Discussion in 'Mutoh' started by Ahmed Samy Nagada, Apr 18, 2010.

  1. Dear all Mutoh experts, for some reasons I'm thinking of changing my Spitfire 65 from mild solvent to water based ink. Theoretically it's possible as it uses Epson DX4 print heads which is used in many water based printers. I appreciate your thoughts and advice.
  2. tomence

    tomence Very Active Member

    Feb 10, 2009
    Why do you want to convert to water based inks.
  3. 1leonchen

    1leonchen Member

    Feb 12, 2009
    The carribbean
  4. Why do you want to convert to water based inks?

    Several reasons:
    1- Hassle free operation
    2- Easier maintenance
    3- Cheaper and wider range of media
    4- I don't need outdoor durability
    5- Longer head life
  5. Hi Leon,

    I have checked the link you have mentioned, it's a little bit expensive but I think it's worth the trial. Any way I still have long time to go before trying this ink, in case you try it in the near future please share your experience with us.
    By the way, what's your reasons to switch from your current ink?
  6. G-Artist

    G-Artist Active Member

    Jan 25, 2010
    According to their sale lit. your machine will use 30-50% less ink then the current eco-solv you are using as the substrate won't absorb the ink (very much like UV inks) and as soon as it is laid down it is dry due to the temp of the heated substrate.

    What they had at the Orlando show was sort of impressive but they were only printing on Tyvek and I'd like to see how it performs on vinyl.

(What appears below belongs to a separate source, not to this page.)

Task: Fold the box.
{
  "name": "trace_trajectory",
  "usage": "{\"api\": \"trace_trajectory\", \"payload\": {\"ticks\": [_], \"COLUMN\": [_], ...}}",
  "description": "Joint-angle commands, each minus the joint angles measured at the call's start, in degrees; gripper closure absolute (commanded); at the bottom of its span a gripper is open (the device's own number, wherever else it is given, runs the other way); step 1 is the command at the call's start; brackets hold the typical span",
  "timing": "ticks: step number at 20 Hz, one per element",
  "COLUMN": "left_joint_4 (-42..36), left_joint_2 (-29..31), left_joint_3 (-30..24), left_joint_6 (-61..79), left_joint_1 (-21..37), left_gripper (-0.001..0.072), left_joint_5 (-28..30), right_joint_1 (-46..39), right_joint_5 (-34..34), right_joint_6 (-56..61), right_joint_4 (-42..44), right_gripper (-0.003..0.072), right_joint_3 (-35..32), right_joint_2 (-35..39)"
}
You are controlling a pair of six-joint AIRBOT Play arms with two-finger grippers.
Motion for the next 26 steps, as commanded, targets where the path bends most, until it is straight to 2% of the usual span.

    I'd like to hear from folks who are trying the ink.
  7. I think there will be lots of problems printing on vinyl and other heat sensitive material, the vinyl may curl under heat and also may detach from the liner and cause head crashes. Me too would like to hear from folks who already tried this ink.
  8. MachServTech

    MachServTech Very Active Member

    Sep 19, 2008
    North Carolina
    Ahmed, you should consider selling your solvent printer and purchasing a new HP, Canon or Epson aqueous machine. You can probably get good $$$ on your current printer which would easily purchase the aqueous machine NEW!

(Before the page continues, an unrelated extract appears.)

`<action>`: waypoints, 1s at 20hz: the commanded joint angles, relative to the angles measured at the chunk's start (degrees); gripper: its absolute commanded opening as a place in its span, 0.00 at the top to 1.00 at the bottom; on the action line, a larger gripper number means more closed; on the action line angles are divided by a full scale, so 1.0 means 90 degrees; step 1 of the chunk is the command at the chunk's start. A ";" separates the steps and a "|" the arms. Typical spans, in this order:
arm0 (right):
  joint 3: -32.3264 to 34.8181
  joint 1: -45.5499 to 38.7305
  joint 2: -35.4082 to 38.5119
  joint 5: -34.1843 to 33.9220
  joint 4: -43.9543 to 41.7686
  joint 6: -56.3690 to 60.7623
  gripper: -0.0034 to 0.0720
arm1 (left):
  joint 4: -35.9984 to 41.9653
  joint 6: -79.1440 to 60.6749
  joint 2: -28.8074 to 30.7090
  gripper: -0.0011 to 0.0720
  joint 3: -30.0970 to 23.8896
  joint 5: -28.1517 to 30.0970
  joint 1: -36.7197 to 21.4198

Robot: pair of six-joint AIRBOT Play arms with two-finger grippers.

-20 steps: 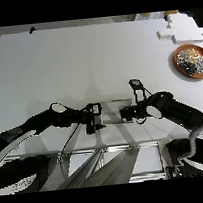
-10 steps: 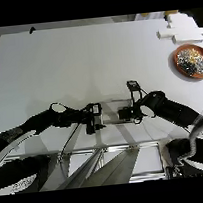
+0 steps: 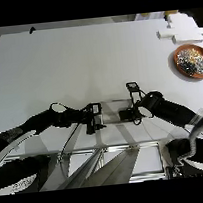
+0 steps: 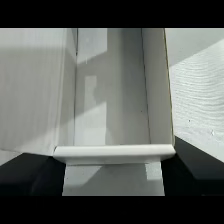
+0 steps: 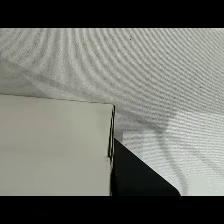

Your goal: Fold the box and place the chain.

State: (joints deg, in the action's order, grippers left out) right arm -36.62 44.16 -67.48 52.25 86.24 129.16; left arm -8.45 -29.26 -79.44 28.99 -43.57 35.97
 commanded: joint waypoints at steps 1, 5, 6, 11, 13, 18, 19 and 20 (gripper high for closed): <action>0.0000 0.0005 -0.0005 -0.0078 0.0044 -0.0017 0.77 | -0.0017 -0.0007 0.0000 0.61 0.0002 0.0005 -0.0002; 0.0000 0.0007 0.0044 -0.0068 0.0039 -0.0024 0.70 | -0.0017 -0.0007 0.0000 0.61 0.0002 0.0005 -0.0002; 0.0000 0.0005 0.0148 0.0012 0.0044 -0.0170 0.68 | -0.0017 -0.0007 0.0000 0.61 0.0002 0.0005 -0.0002; -0.0051 -0.0002 0.1447 0.0952 0.0435 -0.1290 0.66 | -0.0017 -0.0007 0.0000 0.61 0.0002 0.0005 -0.0002; -0.0279 -0.0002 0.2072 0.1540 0.0447 -0.1923 0.48 | -0.0017 -0.0007 0.0000 0.61 0.0002 0.0005 -0.0002; -0.1746 -0.0622 0.2659 0.2285 0.1200 -0.3009 0.49 | -0.0017 -0.0007 0.0000 0.61 0.0002 0.0005 -0.0002; -0.2047 -0.1054 0.2657 0.2152 0.1268 -0.3201 0.55 | -0.0017 -0.0007 0.0000 0.61 0.0005 0.0005 -0.0002; -0.2293 -0.1508 0.2654 0.2021 0.1263 -0.3451 0.58 | -0.0017 -0.0007 0.0000 0.61 0.0005 0.0005 -0.0002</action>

    By the time you go through the hassle of doing the conversion and the possible issues associated with it the costs will add up. Also the print quality of the aqueous printers I mentioned is vastly superior to what you can achive by converting a solvent printer to aqueous.
  9. rubo

    rubo Member

    Aug 4, 2011
    glendale ca
    SepaiX with no heat

    Hi boys and girls, I converted two printers to print with SepiaX - Epson 7800 and a Mutoh RJ 900 - I installed the heat strip in my Epson, works like a charm, the Mutoh I couldn't wait to play with ( I turned it into a flatbed) , so I pushed "print" button - and guess what - it works! Why wouldn't it - it's still pigment waterbased ink, no reason not to. It is thicker than anything I've ever seen - the waist tank is covered with thick film of ink - I have no padding in it, so I can see what's there - no liquid whatsoever - but the heads firing fine. The heat makes a difference - the colors pop up, if I print the same file on Epson - one w heat, the other without - there is difference, but it's in the eye of beholder ;) - I still get paid for my work, so It's good enough. I don't print on vinyl or other conventional sign media - I print on aluminum, wood, stone, brass, glass etc...none of it is white, hence I don't have to struggle w PMS colors and other ugly stuff...will try printing on anything, and it usually works. I took the plates out that gave me another couple of millimeters of a gap, don't need the vacuum for heavy media. OK, enough rambling - back to work. I'm new here and I just want to say you guys are great bunch of people. Cheers!

  10. SepaiX with no heat

    Hi Rubo, would very much appreciate if you shared us your experience in turning the Mutoh into a flatbed.
  11. rubo

    rubo Member

    Aug 4, 2011
    glendale ca
    it was a lot of fun...and a lot of work - here it is working:
    there are couple of more videos of same.
    I actually sold this one - already - thinking of turning this (flatbed conversion) into full time business. I feel I could turn pretty much any printer into flatbed.